Harga melonjak di banyak negara dalam beberapa tahun terakhir, terutama karena guncangan pasokan yang diikuti oleh pandemi dan perang di Ukraina. Namun, pembuat kebijakan di AS mungkin telah memperkuat tekanan harga dengan menyuntikkan triliun dolar ke dalam ekonomi yang tidak mampu mengimbangi lonjakan permintaan yang dihasilkan.

Ini dimulai selama administrasi Trump dan berlanjut di bawah Presiden Biden, ketika Demokrat di Kongres menyetujui American Rescue Plan senilai $1,9 triliun.

Terbakar oleh pemulihan yang lambat setelah Krisis Keuangan Besar, ketika mereka merasa pemerintah belum cukup berani bertindak, Demokrat bertekad untuk tidak membuat kesalahan yang sama.

“Saya pikir harga dari melakukan terlalu sedikit jauh lebih tinggi daripada harga dari melakukan sesuatu yang besar,” kata Menteri Keuangan Janet Yellen kepada CNBC di awal 2021. “Kami pikir manfaatnya akan jauh lebih besar daripada biayanya dalam jangka panjang.”

Berani melakukan langkah besar kali ini membawa manfaat bagi ekonomi. Pengusaha menambah jutaan pekerjaan. Pasar tenaga kerja yang ketat memaksa bisnis untuk menawarkan upah yang lebih tinggi. Dan ekonomi AS pulih lebih cepat dari resesi pandemi daripada kebanyakan negara lain.

Namun, di pikiran banyak Amerika, keuntungan-keuntungan itu terlampaui oleh biaya hidup yang melambung.

“Para ekonom harus berdamai dengan fakta bahwa masyarakat lebih memilih pemulihan yang lambat dengan pengangguran yang lebih tinggi, selama harga tetap stabil,” cuit ekonom Universitas Michigan Betsey Stevenson.

Majalah The Economist menerbitkan cerita sampul bulan lalu menyebut ekonomi AS sebagai “idola dunia.” Tetapi pemilih yang frustasi menolak wacana tentang meredakan inflasi dan statistik lain yang membanggakan. Toh, GDP tidak dapat dimakan.

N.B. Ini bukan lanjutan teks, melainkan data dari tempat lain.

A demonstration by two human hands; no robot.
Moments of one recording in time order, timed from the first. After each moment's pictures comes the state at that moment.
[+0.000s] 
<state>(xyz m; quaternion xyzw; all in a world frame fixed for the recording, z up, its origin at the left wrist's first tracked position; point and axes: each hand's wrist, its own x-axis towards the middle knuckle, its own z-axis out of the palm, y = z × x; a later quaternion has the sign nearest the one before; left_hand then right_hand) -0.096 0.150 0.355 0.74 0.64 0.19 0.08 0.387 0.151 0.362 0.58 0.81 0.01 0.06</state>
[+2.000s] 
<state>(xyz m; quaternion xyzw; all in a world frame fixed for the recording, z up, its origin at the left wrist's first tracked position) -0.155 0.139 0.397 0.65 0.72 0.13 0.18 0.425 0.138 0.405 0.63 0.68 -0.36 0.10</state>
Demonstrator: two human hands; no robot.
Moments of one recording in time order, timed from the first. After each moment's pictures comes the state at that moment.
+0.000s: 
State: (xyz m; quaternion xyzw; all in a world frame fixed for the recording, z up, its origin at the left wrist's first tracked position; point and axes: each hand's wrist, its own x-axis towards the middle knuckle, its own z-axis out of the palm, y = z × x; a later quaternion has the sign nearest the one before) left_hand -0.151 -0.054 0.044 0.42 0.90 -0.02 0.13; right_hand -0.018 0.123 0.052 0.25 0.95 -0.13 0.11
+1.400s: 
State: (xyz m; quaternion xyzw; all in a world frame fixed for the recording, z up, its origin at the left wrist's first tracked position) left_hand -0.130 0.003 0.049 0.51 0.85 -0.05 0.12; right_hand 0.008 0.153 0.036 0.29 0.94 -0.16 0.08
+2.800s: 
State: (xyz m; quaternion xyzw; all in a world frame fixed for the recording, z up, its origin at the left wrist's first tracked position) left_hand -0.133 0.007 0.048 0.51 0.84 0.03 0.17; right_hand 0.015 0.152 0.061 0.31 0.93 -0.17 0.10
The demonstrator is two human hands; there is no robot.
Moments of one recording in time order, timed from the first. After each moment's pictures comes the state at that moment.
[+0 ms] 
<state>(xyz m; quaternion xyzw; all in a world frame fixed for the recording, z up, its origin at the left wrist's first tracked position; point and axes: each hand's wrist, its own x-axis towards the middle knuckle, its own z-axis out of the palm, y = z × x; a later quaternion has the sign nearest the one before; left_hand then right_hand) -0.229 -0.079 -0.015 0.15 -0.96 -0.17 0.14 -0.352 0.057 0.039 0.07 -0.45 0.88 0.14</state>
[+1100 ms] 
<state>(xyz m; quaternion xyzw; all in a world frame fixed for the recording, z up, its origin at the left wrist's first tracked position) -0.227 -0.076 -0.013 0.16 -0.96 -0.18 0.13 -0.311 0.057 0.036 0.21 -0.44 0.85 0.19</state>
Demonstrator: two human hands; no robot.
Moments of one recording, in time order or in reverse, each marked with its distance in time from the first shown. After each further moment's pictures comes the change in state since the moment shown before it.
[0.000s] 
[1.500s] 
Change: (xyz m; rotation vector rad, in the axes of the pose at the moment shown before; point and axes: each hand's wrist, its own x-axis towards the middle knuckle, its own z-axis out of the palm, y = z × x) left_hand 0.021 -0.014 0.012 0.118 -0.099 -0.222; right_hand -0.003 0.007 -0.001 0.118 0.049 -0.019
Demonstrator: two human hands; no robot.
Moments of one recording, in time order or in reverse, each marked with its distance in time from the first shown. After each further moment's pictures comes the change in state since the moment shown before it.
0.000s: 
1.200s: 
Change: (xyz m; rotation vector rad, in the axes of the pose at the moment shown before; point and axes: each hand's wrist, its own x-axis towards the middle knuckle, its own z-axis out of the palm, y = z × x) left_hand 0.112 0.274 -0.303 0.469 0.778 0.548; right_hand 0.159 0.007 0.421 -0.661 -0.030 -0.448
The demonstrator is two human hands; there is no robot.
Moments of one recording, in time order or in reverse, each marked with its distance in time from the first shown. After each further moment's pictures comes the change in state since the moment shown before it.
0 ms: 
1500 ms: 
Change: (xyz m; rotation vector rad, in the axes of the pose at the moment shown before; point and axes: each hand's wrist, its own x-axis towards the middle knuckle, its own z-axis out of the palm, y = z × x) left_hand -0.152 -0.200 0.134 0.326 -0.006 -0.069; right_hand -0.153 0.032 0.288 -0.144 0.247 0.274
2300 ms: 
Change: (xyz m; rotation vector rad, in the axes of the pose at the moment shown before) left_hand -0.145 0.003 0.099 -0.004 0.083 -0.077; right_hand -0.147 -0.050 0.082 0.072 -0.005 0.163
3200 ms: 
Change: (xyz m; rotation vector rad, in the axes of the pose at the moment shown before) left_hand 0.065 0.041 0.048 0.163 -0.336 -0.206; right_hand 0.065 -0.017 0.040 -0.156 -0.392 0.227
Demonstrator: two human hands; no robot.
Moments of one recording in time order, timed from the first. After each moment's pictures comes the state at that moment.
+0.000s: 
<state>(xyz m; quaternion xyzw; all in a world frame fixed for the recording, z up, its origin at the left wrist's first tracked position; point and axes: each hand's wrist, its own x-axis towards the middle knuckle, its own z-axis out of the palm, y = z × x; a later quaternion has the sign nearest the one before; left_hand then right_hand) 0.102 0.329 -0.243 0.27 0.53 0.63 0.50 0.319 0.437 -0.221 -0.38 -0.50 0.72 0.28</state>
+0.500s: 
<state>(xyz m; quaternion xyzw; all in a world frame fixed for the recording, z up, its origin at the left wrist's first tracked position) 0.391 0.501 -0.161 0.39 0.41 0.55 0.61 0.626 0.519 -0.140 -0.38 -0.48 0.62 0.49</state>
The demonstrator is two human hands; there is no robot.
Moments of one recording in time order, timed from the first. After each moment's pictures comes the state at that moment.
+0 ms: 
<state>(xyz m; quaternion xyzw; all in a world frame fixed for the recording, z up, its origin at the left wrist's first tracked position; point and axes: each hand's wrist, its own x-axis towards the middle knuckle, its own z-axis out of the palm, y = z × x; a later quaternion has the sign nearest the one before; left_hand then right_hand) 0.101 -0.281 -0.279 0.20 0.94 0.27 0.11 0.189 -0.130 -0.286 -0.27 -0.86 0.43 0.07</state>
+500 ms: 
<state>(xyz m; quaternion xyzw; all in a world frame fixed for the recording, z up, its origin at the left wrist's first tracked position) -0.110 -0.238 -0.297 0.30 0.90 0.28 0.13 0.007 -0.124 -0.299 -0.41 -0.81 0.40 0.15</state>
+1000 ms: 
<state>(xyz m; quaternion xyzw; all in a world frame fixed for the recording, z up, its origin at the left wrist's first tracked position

“Kami sebagai ekonom harus rendah hati bahwa jenis langkah-langkah tersebut tidak mencerminkan masyarakat biasa,” kata Tedeschi. “Dan masyarakat biasa memiliki ukuran lain yang mencerminkan kesejahteraan mereka.”

Presiden terpilih Trump belum menawarkan resep nyata untuk menurunkan harga, selain pengeboran minyak yang lebih intensif.

Dan para ekonom mengatakan beberapa proposalnya — seperti tarif luas dan deportasi massal — kemungkinan akan membuat inflasi menjadi lebih buruk.

Namun, jutaan pemilih seperti Theresa Wolfe cukup frustasi dengan biaya hidup saat ini untuk mengambil kesempatan pada Trump.

“Saya harus memberitahu Anda, reaksi pertama saya adalah lega,” kata Wolfe setelah pemilihan Trump. “Ini adalah comeback sejarah dan rakyat telah berbicara.”